Let D be a data set with three predictive attributes, P, Q, and R, and one classification attributes C. Attributes P, Q, and R are Boolean. Attribute C has three values: 1, 2, and 3. There are 40 instances in total. The data is as follows

Line P Q R C Number of
instances.
1. Y Y Y 1 2
2. Y Y Y 2 6
3. Y Y Y 3 2
4. Y Y N 1 2
5. Y Y N 2 6
6. Y Y N 3 0
7. Y N Y 1 3
8. Y N Y 2 0
9. Y N Y 3 1
10. Y N N 1 0
11. Y N N 2 0
12. Y N N 3 0
13. N Y Y 1 0
14. N Y Y 2 5
15. N Y Y 3 1
16. N Y N 1 0
16. N Y N 2 0
16. N Y N 3 0
19. N N Y 1 7
20. N N Y 2 1
21. N N Y 3 0
22. N N N 1 0
23. N N N 2 1
24. N N N 3 3

Problem 1:

Suppose that one computes the ``nearest neighbors'' prediction as follows: Given a new instance X, collect all the instances that agree with X on all three attributes and give each instance 2 votes, and collect all instances that agree with X on two attributes and give each instance 1 vote. What is the prediction for P=Y, Q=N, R=N? What is the prediction for P=Y, Q=N, R=Y?

Problem 2:

What rule is output by the 1R algorithm?
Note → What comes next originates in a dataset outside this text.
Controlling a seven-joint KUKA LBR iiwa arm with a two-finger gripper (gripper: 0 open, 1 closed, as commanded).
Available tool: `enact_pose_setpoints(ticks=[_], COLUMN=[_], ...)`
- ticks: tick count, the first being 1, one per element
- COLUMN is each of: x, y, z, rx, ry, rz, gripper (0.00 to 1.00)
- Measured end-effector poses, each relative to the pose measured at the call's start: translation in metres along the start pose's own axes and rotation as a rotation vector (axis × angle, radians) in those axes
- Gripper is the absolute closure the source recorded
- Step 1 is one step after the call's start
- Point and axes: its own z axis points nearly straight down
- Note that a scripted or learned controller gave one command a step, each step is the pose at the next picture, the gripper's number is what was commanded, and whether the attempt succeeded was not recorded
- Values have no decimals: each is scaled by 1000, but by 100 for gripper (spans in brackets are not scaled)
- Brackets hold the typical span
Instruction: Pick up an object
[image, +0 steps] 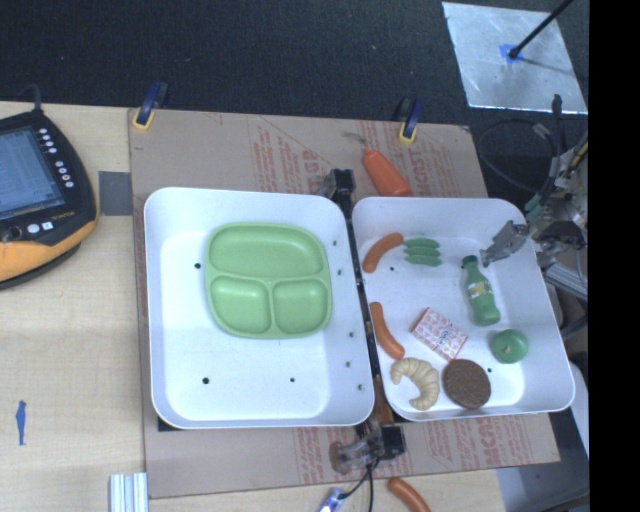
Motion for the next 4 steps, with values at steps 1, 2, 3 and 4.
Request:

What is its prediction for a new instance with P=Y,Q=N,R=N?

Problem 3:

What is the prediction of Naive Bayes algorithm for a new instance with P=Y,Q=Y,R=Y? What is its prediction for P=Y,Q=N,R=N?

Problem 4:

What is the root node in the decision tree output by the ID3 algorithm? In computing the root node, what is the value of AVG_ENTROPY(A,C,T) for each predictive attribute A? (The book calls this "Remainder(A)" (p. 660).) When the top-level call to ID3 calls itself recursively, what are the sub-tables that are passed as parameters? (It suffices to describe these in terms of the line numbers and attributes from the original table; you do not have to show the whole table.)